### WHAT TO PRODUCE
Wherever "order" shows up in the records below, copy the whole line.

(Beginning of SOURCE MATERIAL)

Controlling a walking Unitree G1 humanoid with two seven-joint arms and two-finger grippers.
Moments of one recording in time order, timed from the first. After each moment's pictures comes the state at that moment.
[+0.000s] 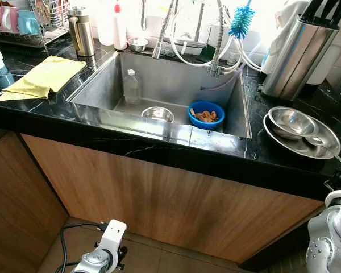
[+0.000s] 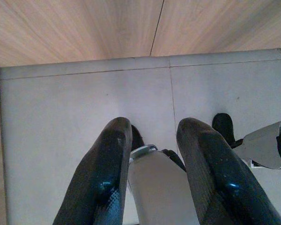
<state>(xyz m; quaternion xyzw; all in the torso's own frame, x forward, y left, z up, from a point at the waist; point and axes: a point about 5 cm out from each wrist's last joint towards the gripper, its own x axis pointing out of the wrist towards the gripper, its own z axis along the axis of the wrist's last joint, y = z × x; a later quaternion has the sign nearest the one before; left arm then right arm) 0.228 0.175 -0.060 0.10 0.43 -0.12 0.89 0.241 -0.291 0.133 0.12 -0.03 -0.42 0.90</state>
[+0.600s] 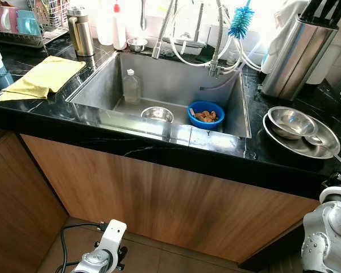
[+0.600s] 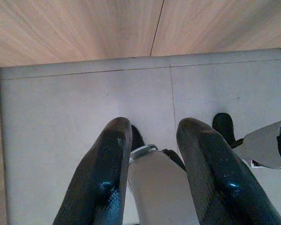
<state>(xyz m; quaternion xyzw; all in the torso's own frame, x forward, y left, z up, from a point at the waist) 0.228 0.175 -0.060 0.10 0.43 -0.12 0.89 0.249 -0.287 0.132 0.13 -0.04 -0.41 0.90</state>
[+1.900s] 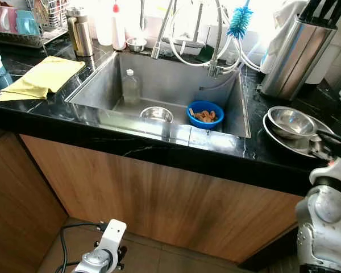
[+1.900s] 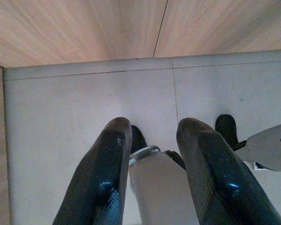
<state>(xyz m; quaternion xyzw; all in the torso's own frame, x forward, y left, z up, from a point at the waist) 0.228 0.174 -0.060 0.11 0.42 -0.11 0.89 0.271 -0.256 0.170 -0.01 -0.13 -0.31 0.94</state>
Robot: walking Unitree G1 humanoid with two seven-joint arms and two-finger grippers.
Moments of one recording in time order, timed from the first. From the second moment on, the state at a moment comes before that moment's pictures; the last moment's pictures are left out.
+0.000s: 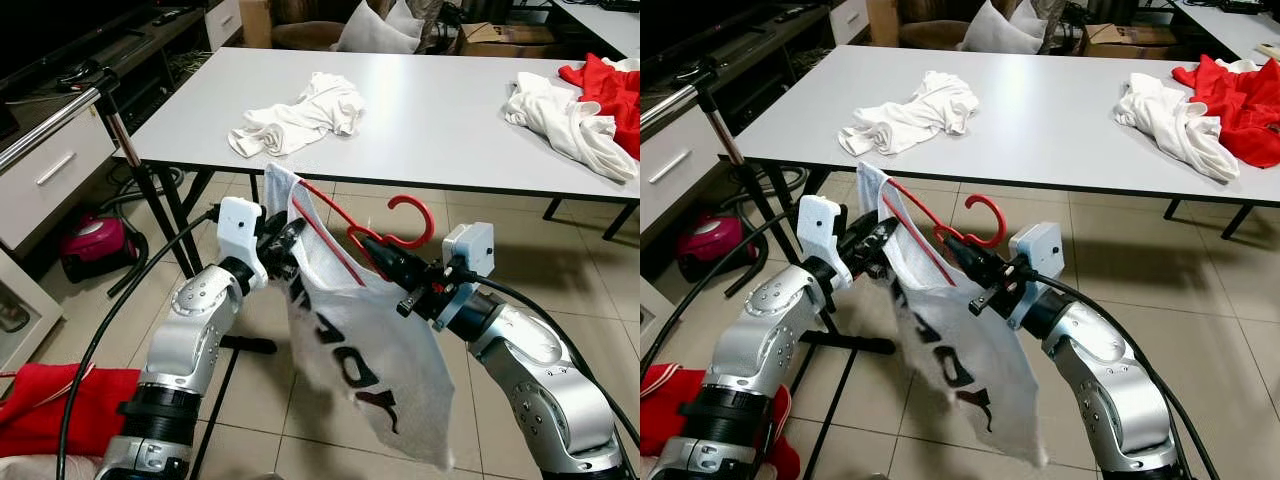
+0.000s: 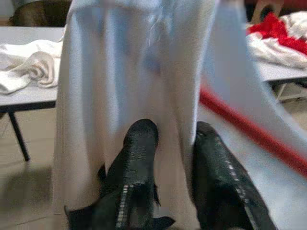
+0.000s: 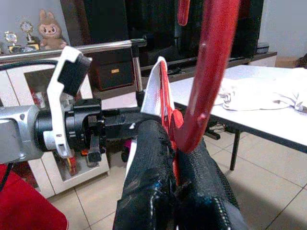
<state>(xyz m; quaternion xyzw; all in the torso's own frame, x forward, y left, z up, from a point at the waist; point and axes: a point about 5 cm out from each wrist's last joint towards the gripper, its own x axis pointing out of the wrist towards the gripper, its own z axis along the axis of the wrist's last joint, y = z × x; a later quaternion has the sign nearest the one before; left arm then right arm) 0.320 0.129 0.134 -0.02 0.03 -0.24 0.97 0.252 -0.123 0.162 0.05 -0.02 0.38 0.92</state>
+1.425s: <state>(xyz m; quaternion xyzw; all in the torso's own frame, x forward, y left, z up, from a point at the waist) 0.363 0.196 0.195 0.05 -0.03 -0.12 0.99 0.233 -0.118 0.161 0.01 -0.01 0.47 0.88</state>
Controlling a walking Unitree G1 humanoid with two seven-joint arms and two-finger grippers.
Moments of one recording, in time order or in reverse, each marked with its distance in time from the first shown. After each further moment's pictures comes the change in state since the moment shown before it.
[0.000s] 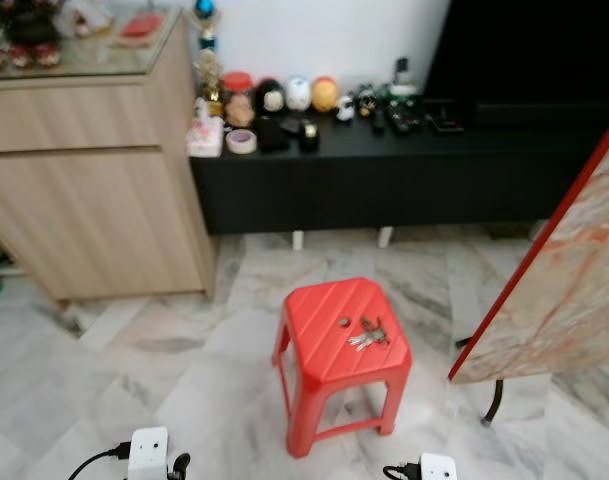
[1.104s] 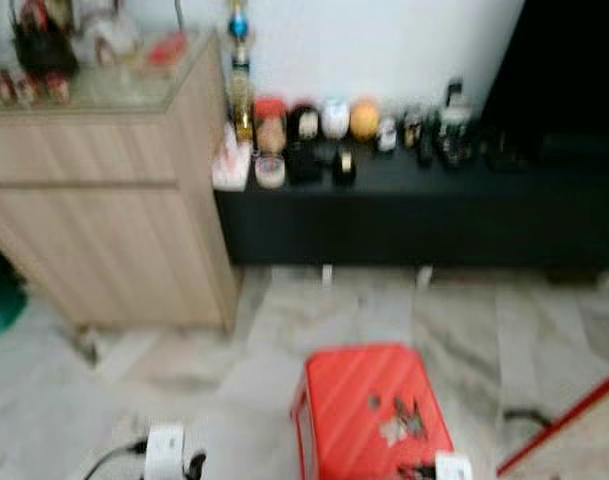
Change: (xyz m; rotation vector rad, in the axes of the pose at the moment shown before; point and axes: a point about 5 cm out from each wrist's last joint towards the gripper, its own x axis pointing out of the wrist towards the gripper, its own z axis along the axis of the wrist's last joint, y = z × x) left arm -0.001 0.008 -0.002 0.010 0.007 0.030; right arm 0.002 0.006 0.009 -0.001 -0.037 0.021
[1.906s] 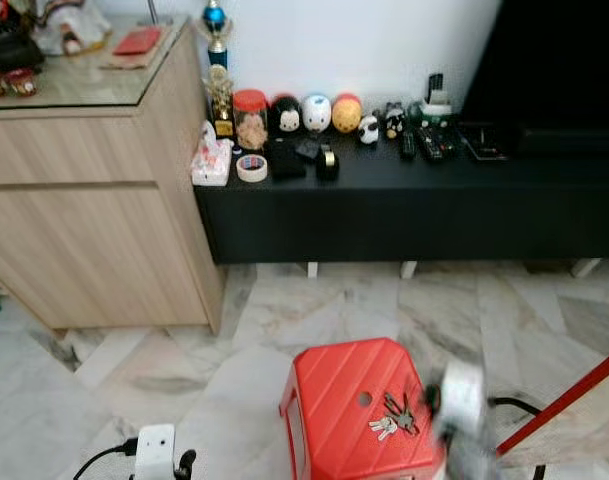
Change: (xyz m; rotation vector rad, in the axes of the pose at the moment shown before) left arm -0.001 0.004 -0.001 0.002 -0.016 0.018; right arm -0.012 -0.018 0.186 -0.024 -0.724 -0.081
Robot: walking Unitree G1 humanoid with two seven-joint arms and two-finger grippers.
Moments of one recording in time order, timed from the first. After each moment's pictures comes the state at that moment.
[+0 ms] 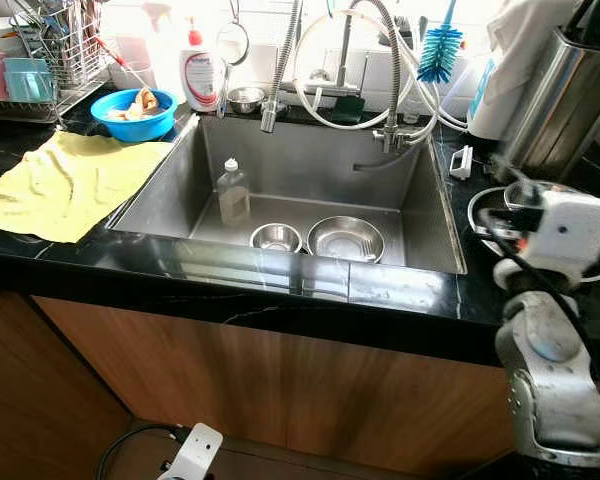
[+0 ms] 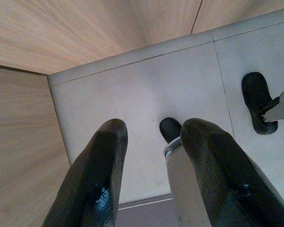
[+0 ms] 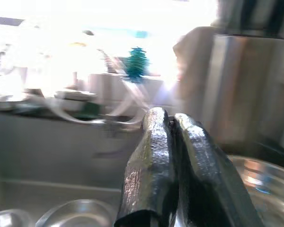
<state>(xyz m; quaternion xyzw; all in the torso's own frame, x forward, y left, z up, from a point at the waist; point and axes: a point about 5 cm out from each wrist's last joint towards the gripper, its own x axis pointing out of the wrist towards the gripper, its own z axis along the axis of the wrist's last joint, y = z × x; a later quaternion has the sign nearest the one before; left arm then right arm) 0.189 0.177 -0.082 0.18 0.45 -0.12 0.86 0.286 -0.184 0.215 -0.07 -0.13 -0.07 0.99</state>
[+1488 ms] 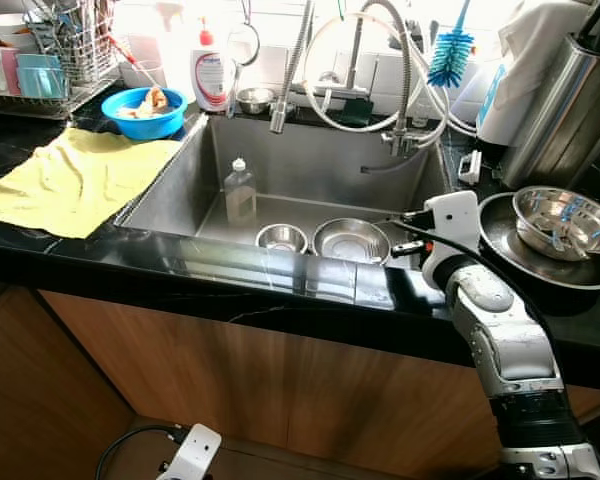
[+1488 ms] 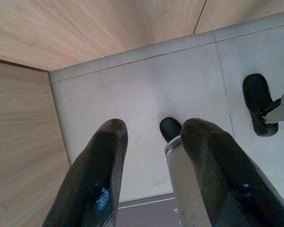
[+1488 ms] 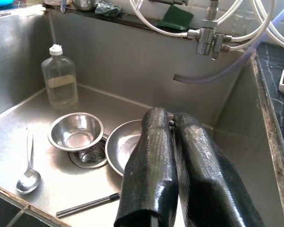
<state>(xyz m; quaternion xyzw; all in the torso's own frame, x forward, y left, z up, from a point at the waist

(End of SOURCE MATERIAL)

### TASK OUTPUT
Moments of one recording in time order, timed from the first. After each moment's pictures comes the state at that moment.
Moments of one recording in time order, timed from the first. From the second moment on, the state at a moment comes before that moment's pictures; the last moment's pictures are left out.
Moments of one recording, in time order or in reverse, each marked with its distance in time from the first shown. After each further moment's pictures comes the change in state since the moment shown before it.
Moments of one recording in time order, timed from the first. After each moment's pictures comes the state at that moment.

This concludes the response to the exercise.